What is Morphea?
Morphea is an autoimmune disease that causes sclerosis, or scarlike, changes to the skin. Autoimmune diseases occur when the immune system, which normally protects us from bacteria, viruses, and fungi, mistakenly attacks a person’s own body.
What are the two types of scleroderma?
There are two main categories of scleroderma: localized and systemic. Each category is made up of several conditions. Localized scleroderma: often affects only the skin and not major organs.
What kind of disease is scleroderma?
Scleroderma is believed to be an autoimmune disease. This means that it occurs in part because the body’s immune system begins to attack the connective tissues.
What does SCL 70 indicate?
Serum anti-topoisomerase, also known as SCL-70, is specific to diffuse scleroderma (and the test is positive in 20% of people with scleroderma). Two-thirds of patients with this antibody have diffuse scleroderma.
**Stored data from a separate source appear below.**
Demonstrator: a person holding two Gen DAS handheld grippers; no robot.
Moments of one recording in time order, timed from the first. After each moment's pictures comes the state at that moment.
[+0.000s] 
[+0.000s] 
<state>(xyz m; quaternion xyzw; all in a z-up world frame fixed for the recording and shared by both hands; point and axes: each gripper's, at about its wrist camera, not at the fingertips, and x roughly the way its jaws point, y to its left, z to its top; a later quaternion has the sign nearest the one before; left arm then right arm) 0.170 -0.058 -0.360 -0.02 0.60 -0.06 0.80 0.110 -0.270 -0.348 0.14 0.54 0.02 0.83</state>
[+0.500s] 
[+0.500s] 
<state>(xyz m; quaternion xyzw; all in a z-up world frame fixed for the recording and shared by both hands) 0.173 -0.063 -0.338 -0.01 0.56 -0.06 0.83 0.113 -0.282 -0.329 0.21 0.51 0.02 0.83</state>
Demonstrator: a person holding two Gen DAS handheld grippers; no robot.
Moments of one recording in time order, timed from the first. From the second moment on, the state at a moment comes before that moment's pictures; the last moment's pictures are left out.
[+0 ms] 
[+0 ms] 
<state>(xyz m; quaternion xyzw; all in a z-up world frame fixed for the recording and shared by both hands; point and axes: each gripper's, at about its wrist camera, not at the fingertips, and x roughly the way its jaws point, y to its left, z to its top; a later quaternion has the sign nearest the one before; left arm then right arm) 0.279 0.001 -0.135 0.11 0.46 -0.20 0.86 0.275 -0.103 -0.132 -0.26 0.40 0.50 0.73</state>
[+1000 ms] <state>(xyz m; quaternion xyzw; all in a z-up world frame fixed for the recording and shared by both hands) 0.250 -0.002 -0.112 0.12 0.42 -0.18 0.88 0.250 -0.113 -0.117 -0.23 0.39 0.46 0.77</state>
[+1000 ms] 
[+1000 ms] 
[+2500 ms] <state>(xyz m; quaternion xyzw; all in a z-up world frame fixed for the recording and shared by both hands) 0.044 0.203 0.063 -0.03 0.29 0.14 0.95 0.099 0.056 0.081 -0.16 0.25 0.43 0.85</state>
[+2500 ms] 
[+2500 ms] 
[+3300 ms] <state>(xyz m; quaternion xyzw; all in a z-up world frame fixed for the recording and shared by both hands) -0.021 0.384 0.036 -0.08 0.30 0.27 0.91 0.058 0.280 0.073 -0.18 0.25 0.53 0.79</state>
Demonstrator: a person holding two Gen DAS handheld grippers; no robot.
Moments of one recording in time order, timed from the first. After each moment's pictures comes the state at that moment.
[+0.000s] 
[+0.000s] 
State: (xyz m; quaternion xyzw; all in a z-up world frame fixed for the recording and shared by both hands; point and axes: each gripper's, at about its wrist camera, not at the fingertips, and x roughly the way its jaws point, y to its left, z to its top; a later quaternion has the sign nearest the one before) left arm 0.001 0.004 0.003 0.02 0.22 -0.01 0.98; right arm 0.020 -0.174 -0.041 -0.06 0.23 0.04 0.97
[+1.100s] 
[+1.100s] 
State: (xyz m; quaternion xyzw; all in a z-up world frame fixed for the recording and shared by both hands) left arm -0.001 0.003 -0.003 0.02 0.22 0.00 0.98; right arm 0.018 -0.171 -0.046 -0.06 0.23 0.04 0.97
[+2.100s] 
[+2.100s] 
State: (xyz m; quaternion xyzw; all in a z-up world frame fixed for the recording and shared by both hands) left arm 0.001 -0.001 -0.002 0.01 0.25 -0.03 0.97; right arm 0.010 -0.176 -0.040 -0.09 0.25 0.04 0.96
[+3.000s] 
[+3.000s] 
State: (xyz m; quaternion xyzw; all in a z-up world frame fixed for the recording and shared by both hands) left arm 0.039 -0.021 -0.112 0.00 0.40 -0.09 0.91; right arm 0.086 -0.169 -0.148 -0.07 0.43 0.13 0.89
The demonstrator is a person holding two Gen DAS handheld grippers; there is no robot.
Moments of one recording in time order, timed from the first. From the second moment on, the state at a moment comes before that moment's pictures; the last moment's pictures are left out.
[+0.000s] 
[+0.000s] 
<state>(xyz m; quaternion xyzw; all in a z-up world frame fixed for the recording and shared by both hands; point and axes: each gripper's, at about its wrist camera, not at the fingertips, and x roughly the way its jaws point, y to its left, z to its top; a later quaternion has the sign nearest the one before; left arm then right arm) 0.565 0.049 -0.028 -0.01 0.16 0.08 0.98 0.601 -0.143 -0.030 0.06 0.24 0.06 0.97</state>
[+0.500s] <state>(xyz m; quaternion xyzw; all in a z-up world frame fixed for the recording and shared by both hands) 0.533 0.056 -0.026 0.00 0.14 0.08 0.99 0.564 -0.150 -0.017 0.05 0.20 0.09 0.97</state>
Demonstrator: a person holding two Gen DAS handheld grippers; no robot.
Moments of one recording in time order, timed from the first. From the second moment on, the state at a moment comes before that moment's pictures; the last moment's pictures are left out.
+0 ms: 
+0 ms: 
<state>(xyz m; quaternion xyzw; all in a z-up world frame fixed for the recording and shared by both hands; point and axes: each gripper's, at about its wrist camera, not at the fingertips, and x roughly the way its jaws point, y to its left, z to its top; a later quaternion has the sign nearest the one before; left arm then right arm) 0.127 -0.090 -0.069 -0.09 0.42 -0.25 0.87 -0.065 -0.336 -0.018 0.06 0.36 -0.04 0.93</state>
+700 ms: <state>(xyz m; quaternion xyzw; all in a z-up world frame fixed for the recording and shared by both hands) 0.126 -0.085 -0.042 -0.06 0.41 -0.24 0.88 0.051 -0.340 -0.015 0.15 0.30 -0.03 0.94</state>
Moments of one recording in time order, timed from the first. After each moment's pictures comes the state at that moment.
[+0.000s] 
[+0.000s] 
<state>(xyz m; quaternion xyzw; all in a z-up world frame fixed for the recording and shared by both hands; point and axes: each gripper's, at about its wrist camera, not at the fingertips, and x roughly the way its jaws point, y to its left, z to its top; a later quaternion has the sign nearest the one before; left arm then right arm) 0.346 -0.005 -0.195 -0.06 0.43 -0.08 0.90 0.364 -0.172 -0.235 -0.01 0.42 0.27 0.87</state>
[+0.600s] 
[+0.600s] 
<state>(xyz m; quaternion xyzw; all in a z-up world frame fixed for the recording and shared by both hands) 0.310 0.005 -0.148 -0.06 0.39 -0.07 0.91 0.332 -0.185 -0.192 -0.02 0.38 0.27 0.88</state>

They also have pulmonary interstitial fibrosis and reduced survival.
What is the ICD 10 code for localized Dermatosclerosis?
L94.0
L94. 0 – Localized scleroderma [morphea]. ICD-10-CM.
What’s the difference between scleroderma and morphea?
Scleroderma is a disease of unknown origin that affects the microvasculature and loose connective tissues of the body and is characterized by fibrosis and obliteration of vessels in the skin, lungs, gut, kidneys and heart. Morphea is a localized form of scleroderma and affects primarily just the skin.
Can Scl 70 be a false positive?
Scl-70 (topo-1) is a DNA binding protein and anti-DNA/DNA complexes in the sera of SLE patients may bind to topo-I, leading to a false-positive result. The presence of Scl-70 antibody in sera may also be due to contamination of recombinant Scl-70 with DNA derived from cellular material used in immunoassays.
Does everyone have Scl 70 antibodies?
Anti–Scl-70 antibodies are considered a specific marker for the diffuse type of systemic sclerosis. However, these autoantibodies can be seen in SLE, ranging from 0% to 25% of patients with a mean of 4.1%.
Which is the best description of dermatosclerosis?
(sklerō-dĕrmă) Thickening and induration of the skin caused by new collagen formation, with atrophy of pilosebaceous follicles; either a manifestation of progressive systemic sclerosis or localized (morphea). Synonym(s): dermatosclerosis, systemic scleroderma.
What kind of skin condition is lipodermatosclerosis?
What is lipodermatosclerosis? Lipodermatosclerosis is a chronic inflammatory condition characterised by subcutaneous fibrosis and hardening of the skin on the lower legs. Lipodermatosclerosis is also known as sclerosing panniculitis and hypodermitis sclerodermaformis.
What kind of disease is systemic scleroderma?
systemic scleroderma a systemic disorder of the connective tissue characterized by hardening and thickening of the skin, with telangiectasias, Raynaud’s phenomenon, and fibrotic degenerative changes in organs such as the heart, lungs, kidneys, and gastrointestinal tract.
What kind of drugs are used for dermatosclerosis?
Treatment includes drugs such as penicillamine, immunosuppressives, and antiinflammatory agents. Ulcers that form on the knuckles, elbows, and other bony prominences as a result of calcium deposits are treated topically with ointments.